Comprehensive Summary
Chen et. al completed a meta-analysis using data from 17 PubMed articles to determine factors that contribute to ChatGPT’s ability to accurately diagnose skin lesions. They completed statistical analysis using R, assessing data including the diagnosed dermatological condition, lesion’s classification, Fitzpatrick skin phototype, plus the ChatGPT model and its accession date. They found that ChatGPT’s diagnostic accuracy is about 70% less (p=0.01) when using visual data as compared to textual data.
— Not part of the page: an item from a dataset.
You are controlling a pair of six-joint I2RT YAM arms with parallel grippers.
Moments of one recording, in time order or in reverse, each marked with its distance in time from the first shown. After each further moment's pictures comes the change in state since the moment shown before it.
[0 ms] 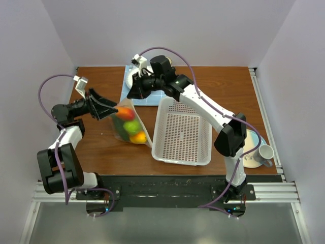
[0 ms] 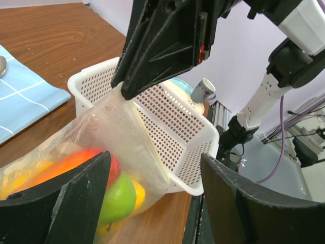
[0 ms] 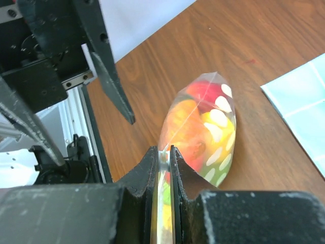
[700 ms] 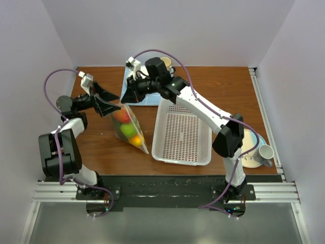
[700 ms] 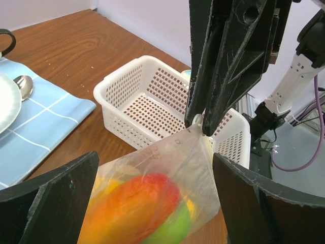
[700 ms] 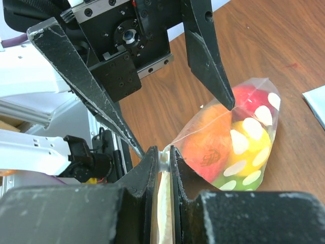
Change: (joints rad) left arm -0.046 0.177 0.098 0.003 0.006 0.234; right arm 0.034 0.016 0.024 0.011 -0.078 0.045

In addition, it was less accurate with darker skin tones. It also performed significantly worse (p=0.004) when using public data sets instead of private ones. Finally, diagnostic accuracy increased almost four times per year (p=0.003). Chen et. al say this study’s conclusions are hard to generalize given the significant diversity of the data.
Outcomes and Implications
AI is starting to be incorporated into more diagnostic tools, particularly in distinguishing benign and malignant lesions. As such, it is critical to test its reliability in clinical settings. Although the results of this study are not widely generalizable, they do support the notion that ChatGPT cannot be used as an independent diagnostic tool. Chen et. al mention the algorithm must be refined and more inclusive data sets must be used to address gaps in performance before clinicians can attempt to move forward with using ChatGPT in clinical practice.